__INSTRUCTIONS TO FOLLOW__
Nothing should be left out: repeat all the data exactly.

(Records from a collection)

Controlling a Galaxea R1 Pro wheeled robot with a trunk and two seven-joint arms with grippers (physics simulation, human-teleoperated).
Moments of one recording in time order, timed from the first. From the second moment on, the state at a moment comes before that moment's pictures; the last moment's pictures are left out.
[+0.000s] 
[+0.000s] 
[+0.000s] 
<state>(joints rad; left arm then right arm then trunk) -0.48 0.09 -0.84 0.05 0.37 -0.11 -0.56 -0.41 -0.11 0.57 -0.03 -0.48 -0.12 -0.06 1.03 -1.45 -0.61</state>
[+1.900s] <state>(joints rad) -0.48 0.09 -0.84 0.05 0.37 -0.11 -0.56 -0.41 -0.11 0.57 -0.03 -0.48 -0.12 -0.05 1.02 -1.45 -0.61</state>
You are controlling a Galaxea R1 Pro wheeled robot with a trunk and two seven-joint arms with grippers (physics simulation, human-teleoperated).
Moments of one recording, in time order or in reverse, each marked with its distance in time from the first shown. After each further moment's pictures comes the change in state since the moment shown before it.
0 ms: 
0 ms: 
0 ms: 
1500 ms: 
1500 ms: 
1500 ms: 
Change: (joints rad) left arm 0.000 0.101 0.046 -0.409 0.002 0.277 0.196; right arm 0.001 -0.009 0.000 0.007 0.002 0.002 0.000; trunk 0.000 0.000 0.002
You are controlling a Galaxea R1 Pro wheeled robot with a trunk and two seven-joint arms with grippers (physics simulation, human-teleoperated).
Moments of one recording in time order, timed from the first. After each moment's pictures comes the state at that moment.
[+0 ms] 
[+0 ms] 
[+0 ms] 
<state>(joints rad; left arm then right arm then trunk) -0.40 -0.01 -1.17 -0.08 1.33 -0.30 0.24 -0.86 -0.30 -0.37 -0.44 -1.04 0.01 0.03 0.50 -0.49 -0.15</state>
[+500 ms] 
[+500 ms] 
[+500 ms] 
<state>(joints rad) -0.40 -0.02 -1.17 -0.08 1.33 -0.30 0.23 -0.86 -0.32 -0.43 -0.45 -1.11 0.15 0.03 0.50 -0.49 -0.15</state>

__FINISHED TASK__
Controlling a Galaxea R1 Pro wheeled robot with a trunk and two seven-joint arms with grippers (physics simulation, human-teleoperated).
Moments of one recording in time order, timed from the first. From the second moment on, the state at a moment comes before that moment's pictures; the last moment's pictures are left out.
[+0.000s] 
[+0.000s] 
[+0.000s] 
<state>(joints rad; left arm then right arm then trunk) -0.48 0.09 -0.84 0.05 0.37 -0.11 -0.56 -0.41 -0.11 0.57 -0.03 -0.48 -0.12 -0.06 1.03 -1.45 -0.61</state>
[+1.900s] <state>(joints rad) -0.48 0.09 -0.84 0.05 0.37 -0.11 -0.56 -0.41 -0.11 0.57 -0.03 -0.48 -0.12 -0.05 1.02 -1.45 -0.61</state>
You are controlling a Galaxea R1 Pro wheeled robot with a trunk and two seven-joint arms with grippers (physics simulation, human-teleoperated).
Moments of one recording, in time order or in reverse, each marked with its distance in time from the first shown. After each further moment's pictures comes the change in state since the moment shown before it.
0 ms: 
0 ms: 
0 ms: 
1500 ms: 
1500 ms: 
1500 ms: 
Change: (joints rad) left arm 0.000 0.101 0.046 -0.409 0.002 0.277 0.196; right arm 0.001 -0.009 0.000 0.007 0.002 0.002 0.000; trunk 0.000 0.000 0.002
You are controlling a Galaxea R1 Pro wheeled robot with a trunk and two seven-joint arms with grippers (physics simulation, human-teleoperated).
Moments of one recording in time order, timed from the first. After each moment's pictures comes the state at that moment.
[+0 ms] 
[+0 ms] 
[+0 ms] 
<state>(joints rad; left arm then right arm then trunk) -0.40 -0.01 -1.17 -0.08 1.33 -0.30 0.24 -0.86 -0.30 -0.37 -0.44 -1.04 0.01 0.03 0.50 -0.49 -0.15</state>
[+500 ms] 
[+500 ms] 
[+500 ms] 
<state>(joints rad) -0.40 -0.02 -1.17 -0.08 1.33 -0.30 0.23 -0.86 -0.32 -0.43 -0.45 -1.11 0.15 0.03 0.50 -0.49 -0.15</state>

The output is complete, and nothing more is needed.